## [TASK OBJECTIVE]
Would you please copy each line of the data in which the string "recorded" occurs?

----- INFORMATION PROVIDED

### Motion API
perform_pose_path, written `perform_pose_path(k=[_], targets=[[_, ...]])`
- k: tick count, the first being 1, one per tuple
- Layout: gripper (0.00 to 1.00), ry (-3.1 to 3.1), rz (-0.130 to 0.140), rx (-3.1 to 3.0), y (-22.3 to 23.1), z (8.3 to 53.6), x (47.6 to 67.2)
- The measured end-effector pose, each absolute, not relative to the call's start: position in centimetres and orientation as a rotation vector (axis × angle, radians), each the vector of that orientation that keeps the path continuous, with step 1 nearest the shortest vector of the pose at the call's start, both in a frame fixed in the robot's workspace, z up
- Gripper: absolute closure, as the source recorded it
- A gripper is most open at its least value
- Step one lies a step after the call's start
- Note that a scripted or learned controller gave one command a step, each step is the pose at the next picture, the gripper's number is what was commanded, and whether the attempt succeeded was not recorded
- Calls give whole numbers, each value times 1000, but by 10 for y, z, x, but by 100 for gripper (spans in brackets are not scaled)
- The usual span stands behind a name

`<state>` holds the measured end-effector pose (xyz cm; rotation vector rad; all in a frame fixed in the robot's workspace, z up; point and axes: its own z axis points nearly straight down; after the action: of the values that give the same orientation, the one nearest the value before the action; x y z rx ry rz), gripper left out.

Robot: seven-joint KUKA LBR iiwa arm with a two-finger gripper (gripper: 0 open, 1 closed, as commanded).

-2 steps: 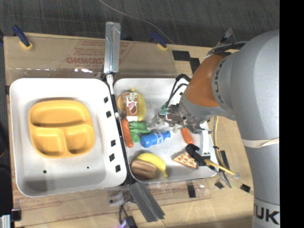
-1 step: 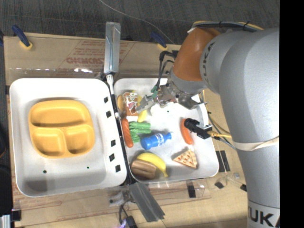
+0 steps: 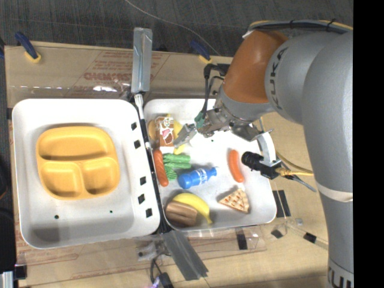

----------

## [WRITTEN ANSWER]
- Gripper: absolute closure, as the source recorded it
- Note that a scripted or learned controller gave one command a step, each step is the pose at the next picture, the gripper's number is what was commanded, and whether the attempt succeeded was not recorded

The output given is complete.